Task >>
Your response should consist of every line below, reproduced without alteration.

Source data:
┄┄┄┄┄┄┄┄┄┄

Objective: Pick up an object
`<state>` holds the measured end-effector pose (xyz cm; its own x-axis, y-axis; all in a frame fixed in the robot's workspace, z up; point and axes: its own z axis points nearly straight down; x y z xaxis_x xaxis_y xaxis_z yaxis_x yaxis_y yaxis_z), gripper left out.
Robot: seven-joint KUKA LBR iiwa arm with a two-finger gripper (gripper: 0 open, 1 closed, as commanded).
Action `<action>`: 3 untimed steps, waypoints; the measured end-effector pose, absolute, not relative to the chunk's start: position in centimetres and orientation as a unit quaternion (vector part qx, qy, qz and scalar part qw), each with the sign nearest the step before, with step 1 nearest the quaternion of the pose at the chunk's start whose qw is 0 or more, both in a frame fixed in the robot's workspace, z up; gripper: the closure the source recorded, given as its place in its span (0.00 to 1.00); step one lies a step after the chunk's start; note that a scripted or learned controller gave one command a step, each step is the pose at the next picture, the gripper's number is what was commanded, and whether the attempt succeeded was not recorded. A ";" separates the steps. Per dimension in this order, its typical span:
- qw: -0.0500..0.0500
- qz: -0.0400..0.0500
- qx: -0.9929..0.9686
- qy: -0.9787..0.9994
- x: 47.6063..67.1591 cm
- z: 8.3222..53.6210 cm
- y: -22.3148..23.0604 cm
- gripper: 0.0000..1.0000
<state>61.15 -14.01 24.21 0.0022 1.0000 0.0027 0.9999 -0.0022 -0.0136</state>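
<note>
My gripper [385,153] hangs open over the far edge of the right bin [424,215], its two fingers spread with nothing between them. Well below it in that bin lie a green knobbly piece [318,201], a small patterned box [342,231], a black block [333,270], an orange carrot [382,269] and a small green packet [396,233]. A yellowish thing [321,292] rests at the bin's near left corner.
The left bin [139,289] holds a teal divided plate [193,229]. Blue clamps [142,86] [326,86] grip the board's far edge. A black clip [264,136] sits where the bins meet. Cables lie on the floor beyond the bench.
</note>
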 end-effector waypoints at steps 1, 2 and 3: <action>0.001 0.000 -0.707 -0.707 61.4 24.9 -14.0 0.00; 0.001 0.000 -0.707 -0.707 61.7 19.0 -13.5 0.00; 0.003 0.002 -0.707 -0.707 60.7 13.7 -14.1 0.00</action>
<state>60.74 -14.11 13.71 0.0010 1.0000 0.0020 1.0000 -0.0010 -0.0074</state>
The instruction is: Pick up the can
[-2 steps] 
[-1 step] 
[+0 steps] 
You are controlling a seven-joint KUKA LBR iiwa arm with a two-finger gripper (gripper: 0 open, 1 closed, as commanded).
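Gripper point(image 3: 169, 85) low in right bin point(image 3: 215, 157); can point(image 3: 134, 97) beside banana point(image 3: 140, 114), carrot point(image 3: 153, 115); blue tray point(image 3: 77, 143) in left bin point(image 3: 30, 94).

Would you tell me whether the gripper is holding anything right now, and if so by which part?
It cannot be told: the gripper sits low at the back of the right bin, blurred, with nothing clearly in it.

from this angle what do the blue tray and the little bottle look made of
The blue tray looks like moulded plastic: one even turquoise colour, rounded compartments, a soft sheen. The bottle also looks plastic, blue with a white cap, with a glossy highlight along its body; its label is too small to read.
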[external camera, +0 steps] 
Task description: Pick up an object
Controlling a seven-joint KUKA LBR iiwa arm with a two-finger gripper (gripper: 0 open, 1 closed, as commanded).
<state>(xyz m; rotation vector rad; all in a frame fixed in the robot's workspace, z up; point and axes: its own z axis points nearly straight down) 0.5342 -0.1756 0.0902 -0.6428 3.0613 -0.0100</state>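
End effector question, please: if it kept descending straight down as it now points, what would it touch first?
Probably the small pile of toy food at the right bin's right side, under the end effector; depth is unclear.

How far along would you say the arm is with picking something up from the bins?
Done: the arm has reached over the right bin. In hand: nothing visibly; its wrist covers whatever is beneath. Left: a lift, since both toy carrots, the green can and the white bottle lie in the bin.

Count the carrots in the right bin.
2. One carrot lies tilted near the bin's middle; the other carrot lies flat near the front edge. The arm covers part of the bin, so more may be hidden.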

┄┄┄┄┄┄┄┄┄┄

Answer box >>
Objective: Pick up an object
`<state>` holds the measured end-effector pose (xyz cm; its own x-axis, y-axis; all in a frame fixed in the robot's workspace, z up; point and axes: its own z axis points nearly straight down; x y z xaxis_x xaxis_y xaxis_z yaxis_x yaxis_y yaxis_z), gripper left out.
Robot: seven-joint KUKA LBR iiwa arm with a two-finger gripper (gripper: 0 open, 1 closed, as commanded).
Action `<action>`: 3 untimed steps, waypoints; the measured end-effector pose, absolute, not relative to the chunk's start: position in centimetres and orientation as a unit quaternion (vector part qx, qy, qz and scalar part qw), each with the sign nearest the step before, with step 1 nearest the quaternion of the pose at the chunk's start whose qw is 0 or more, both in a frame fixed in the robot's workspace, z up; gripper: the closure the source recorded, given as its place in its span (0.00 to 1.00); step one lies a step after the chunk's start; note that a scripted or learned controller gave one command a step, each step is the pose at the next picture, the gripper's number is what was commanded, and whether the attempt succeeded was not recorded. A ";" separates the steps. Per dimension in this order, its typical span:
- qw: -0.0500..0.0500
- qz: -0.0400..0.0500
- qx: -0.9929..0.9686
- qy: -0.9787..0.9994
- x: 47.6063..67.1591 cm
- z: 8.3222..53.6210 cm
- y: -22.3148..23.0604 cm
- gripper: 0.0000..1.0000
<state>61.15 -14.01 24.21 0.0022 1.0000 0.0027 0.9999 -0.0022 -0.0136</state>
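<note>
My gripper [385,153] hangs open over the far edge of the right bin [424,215], its two fingers spread with nothing between them. Well below it in that bin lie a green knobbly piece [318,201], a small patterned box [342,231], a black block [333,270], an orange carrot [382,269] and a small green packet [396,233]. A yellowish thing [321,292] rests at the bin's near left corner.
The left bin [139,289] holds a teal divided plate [193,229]. Blue clamps [142,86] [326,86] grip the board's far edge. A black clip [264,136] sits where the bins meet. Cables lie on the floor beyond the bench.
</note>
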 end-effector waypoints at steps 1, 2 and 3: <action>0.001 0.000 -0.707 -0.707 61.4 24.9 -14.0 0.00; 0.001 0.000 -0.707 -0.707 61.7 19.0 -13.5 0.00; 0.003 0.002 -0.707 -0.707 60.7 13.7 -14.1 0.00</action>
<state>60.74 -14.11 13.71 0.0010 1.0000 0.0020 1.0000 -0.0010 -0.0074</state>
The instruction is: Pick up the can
[-2 steps] 
[-1 step] 
[+0 steps] 
You are controlling a seven-joint KUKA LBR iiwa arm with a two-finger gripper (gripper: 0 open, 1 closed, as commanded).
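Gripper point(image 3: 169, 85) low in right bin point(image 3: 215, 157); can point(image 3: 134, 97) beside banana point(image 3: 140, 114), carrot point(image 3: 153, 115); blue tray point(image 3: 77, 143) in left bin point(image 3: 30, 94).

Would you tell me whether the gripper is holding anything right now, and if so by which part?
It cannot be told: the gripper sits low at the back of the right bin, blurred, with nothing clearly in it.

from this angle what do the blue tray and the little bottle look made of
The blue tray looks like moulded plastic: one even turquoise colour, rounded compartments, a soft sheen. The bottle also looks plastic, blue with a white cap, with a glossy highlight along its body; its label is too small to read.
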[external camera, +0 steps] 
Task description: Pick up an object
Controlling a seven-joint KUKA LBR iiwa arm with a two-finger gripper (gripper: 0 open, 1 closed, as commanded).
<state>(xyz m; rotation vector rad; all in a frame fixed in the robot's workspace, z up; point and axes: its own z axis points nearly straight down) 0.5342 -0.1756 0.0902 -0.6428 3.0613 -0.0100</state>
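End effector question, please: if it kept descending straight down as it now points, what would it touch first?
Probably the small pile of toy food at the right bin's right side, under the end effector; depth is unclear.

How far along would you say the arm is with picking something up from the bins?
Done: the arm has reached over the right bin. In hand: nothing visibly; its wrist covers whatever is beneath. Left: a lift, since both toy carrots, the green can and the white bottle lie in the bin.

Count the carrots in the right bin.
2. One carrot lies tilted near the bin's middle; the other carrot lies flat near the front edge. The arm covers part of the bin, so more may be hidden.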

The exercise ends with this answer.